While there are a few patterns to improve the speed of typical Python code, that approach is not the primary mechanism to achieve speed.

In [None]:
import math, numba, numpy as np

In [None]:
%%timeit

my_list = list(range(1000000))
out = []

for i in my_list:
    out.append(math.sqrt(i))

In [None]:
%%timeit

out = []

for i in range(1000000):
    out.append(math.sqrt(i))

In [None]:
%%timeit

out = [math.sqrt(i) for i in range(1000000)]

In [None]:
%%timeit

out = np.sqrt(np.arange(1000000))

In [None]:
@numba.jit(nopython=True)
def get_roots(vec):
    return np.sqrt(vec)

In [None]:
%%timeit

get_roots(np.arange(1000000))

While it's always good practice to try and use a language efficiently, Python is not designed to require or heavily exploit syntax- and idiom-level performance tricks. 

Instead, Python encourages a straightforward API and idiom placed above a high-performance implementation.

### What About Higher-Level Tools/APIs?

This pattern -- locating performance-critical functionality, then employing libraries with high-level Python APIs and high-performance, low-level implementations -- is common to many functional domains, not just numeric computation:

* Web/REST frameworks (https://falconframework.org/#sectionBenchmarks)
* Graph analysis (https://graph-tool.skewed.de/performance)
* Structured data I/O (https://www.h5py.org/)
* etc.

### Interpreter "Wars" and Tradeoffs

Over the years, several alternate runtimes have been considered for Python, with various goals.

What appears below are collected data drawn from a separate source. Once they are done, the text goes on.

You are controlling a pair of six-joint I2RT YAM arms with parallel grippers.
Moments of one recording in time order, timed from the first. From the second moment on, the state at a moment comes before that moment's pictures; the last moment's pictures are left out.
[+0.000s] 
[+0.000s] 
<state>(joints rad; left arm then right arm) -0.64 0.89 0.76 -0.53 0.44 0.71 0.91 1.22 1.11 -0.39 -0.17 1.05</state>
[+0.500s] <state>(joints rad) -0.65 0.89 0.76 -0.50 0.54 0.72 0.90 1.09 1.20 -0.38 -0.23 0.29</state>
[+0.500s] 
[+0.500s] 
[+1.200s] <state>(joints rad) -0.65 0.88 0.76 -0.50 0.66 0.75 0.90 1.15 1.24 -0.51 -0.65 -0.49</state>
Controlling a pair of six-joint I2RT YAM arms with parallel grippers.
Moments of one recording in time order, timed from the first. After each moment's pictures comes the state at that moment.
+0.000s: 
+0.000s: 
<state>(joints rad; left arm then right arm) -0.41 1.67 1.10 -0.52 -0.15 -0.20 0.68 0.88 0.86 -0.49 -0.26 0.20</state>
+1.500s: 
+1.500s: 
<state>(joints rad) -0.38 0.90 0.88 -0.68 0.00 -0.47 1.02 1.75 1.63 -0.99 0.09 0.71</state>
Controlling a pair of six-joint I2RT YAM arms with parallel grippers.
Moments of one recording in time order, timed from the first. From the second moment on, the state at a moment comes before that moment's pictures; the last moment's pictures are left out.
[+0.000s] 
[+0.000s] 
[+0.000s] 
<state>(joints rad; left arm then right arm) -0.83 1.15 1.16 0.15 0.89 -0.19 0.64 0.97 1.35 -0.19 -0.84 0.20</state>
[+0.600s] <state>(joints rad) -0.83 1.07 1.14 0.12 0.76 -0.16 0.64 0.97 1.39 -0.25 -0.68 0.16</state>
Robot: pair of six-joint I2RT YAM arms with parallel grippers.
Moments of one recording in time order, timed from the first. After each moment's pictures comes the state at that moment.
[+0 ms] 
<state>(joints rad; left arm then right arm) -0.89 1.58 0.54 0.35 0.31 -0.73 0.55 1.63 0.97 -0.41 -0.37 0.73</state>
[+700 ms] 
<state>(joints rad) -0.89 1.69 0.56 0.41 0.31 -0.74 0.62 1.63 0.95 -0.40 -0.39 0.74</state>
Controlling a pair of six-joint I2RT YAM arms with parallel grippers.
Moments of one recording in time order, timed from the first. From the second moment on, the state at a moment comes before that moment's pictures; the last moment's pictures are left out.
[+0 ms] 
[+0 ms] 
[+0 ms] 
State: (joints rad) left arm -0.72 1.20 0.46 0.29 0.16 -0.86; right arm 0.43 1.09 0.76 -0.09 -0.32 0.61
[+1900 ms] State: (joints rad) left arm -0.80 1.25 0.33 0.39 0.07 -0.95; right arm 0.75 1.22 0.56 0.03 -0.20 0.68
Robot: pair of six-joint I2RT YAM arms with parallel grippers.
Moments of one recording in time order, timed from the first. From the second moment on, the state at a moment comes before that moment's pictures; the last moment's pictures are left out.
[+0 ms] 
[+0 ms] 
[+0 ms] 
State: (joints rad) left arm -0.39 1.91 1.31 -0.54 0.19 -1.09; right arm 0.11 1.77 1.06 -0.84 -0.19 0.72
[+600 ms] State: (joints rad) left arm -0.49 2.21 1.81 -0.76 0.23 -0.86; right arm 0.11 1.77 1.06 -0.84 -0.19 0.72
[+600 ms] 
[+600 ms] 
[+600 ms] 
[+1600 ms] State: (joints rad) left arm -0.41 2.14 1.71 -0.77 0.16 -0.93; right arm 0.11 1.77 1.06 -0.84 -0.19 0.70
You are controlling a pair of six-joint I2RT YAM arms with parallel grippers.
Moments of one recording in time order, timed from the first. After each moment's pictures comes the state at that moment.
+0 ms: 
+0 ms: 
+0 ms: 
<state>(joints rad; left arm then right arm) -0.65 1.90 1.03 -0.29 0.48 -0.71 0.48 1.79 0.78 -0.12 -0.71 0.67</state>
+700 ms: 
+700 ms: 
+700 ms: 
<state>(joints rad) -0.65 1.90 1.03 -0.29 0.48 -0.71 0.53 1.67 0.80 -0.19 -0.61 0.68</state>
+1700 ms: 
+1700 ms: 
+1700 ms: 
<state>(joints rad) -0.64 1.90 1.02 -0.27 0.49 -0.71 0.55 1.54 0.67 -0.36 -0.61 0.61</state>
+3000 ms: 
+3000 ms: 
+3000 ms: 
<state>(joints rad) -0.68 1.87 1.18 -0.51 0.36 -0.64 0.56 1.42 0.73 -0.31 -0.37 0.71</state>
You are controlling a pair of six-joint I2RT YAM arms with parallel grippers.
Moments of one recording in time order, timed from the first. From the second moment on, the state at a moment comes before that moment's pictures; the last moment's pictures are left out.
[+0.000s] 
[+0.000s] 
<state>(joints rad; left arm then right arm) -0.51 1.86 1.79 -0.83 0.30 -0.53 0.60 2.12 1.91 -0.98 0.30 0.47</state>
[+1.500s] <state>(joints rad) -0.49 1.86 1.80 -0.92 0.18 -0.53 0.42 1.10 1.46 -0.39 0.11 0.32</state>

However, for data-instensive computing, the original Python interpreter ("CPython") is the only practical solution today (2020).

__Why?__

Consider...
* Jython gains some speed from JVM infrastructure 
    * but cannot interoperate with Python modules using C extensions (most of the SciPy stack)
* PyPy is significantly faster than CPython (https://www.pypy.org/) and is always "worth a try"
    * but ... has numerious package incompatibilities: http://packages.pypy.org/
    * issues include fundamental packages like Pandas and Scikit-learn
    
The extensibility issues __may__ be addressed in general in the future. Travis Oliphant and Quansight have come out in support of the `epython` spec ... but for app dev, this is likely many years away: https://openteams.com/projects/epython


Fundamentally, CPython is necessary for most data-intensive workloads today (2020) and CPython isn't the fastest interpreter out there.

Luckily, as we'll see, leveraging the proper libraries obviates those issues.